Stack Trace Deduplication: Faster, More Accurately, and in More Realistic Scenarios

In large-scale software systems, there are often no fully-fledged bug reports with human-written descriptions when an error occurs. In this case, developers rely on stack traces, i.e., series of function calls that led to the error. Since there can be tens and hundreds of thousands of them describing the same issue from different users, automatic deduplication into categories is necessary to allow for processing. Recent works have proposed powerful deep learning-based approaches for this, but they are evaluated and compared in isolation from real-life workflows, and it is not clear whether they will actually work well at scale. To overcome this gap, this work presents three main contributions: a novel model, an industry-based dataset, and a multi-faceted evaluation. Our model consists of two parts - (1) an embedding model with byte-pair encoding and approximate nearest neighbor search to quickly find the most relevant stack traces to the incoming one, and (2) a reranker that re-ranks the most fitting stack traces, taking into account the repeated frames between them. To complement the existing datasets collected from open-source projects, we share with the community SlowOps - a dataset of stack traces from IntelliJ-based products developed by JetBrains, which has an order of magnitude more stack traces per category. Finally, we carry out an evaluation that strives to be realistic: measuring not only the accuracy of categorization, but also the operation time and the ability to create new categories. The evaluation shows that our model strikes a good balance - it outperforms other models on both open-source datasets and SlowOps, while also being faster on time than most. We release all of our code and data, and hope that our work can pave the way to further practice-oriented research in the area.

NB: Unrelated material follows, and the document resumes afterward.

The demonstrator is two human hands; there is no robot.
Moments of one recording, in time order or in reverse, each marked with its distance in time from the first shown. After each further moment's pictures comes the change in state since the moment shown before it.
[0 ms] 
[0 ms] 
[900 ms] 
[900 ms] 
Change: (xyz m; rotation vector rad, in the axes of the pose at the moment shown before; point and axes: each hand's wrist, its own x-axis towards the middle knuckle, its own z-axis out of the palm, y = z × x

翻译：在大型软件系统中，错误发生时往往不存在包含人工编写描述的完整错误报告。在这种情况下，开发者需要依赖堆栈跟踪，即导致错误的一系列函数调用。由于描述同一问题的堆栈跟踪可能来自不同用户，数量可达数万甚至数十万，因此必须通过自动去重将其分类处理，以便进行分析。近期研究提出了基于深度学习的强大方法来解决这一问题，但这些方法在评估和比较时脱离了实际工作流程，其在大规模场景下的实际效果尚不明确。为弥补这一不足，本研究提出了三个主要贡献：一种新颖的模型、一个基于工业场景的数据集，以及一个多维度的评估体系。我们的模型包含两个部分：(1) 采用字节对编码与近似最近邻搜索的嵌入模型，用于快速查找与输入堆栈跟踪最相关的现有记录；(2) 考虑重复调用帧的重排序器，对最匹配的堆栈跟踪进行重新排序。为补充现有开源项目数据集，我们向社区发布了SlowOps数据集，该数据集包含来自JetBrains开发的IntelliJ系列产品的堆栈跟踪，其每个类别的堆栈跟踪数量比现有数据集高出一个数量级。最后，我们开展了力求贴近实际的评估：不仅衡量分类准确性，同时测量运行时间及创建新类别的能力。评估结果表明，我们的模型实现了良好平衡——在开源数据集和SlowOps数据集上均优于其他模型，同时运行速度也快于大多数现有模型。我们公开了所有代码与数据，希望本研究能为该领域进一步面向实践的研究铺平道路。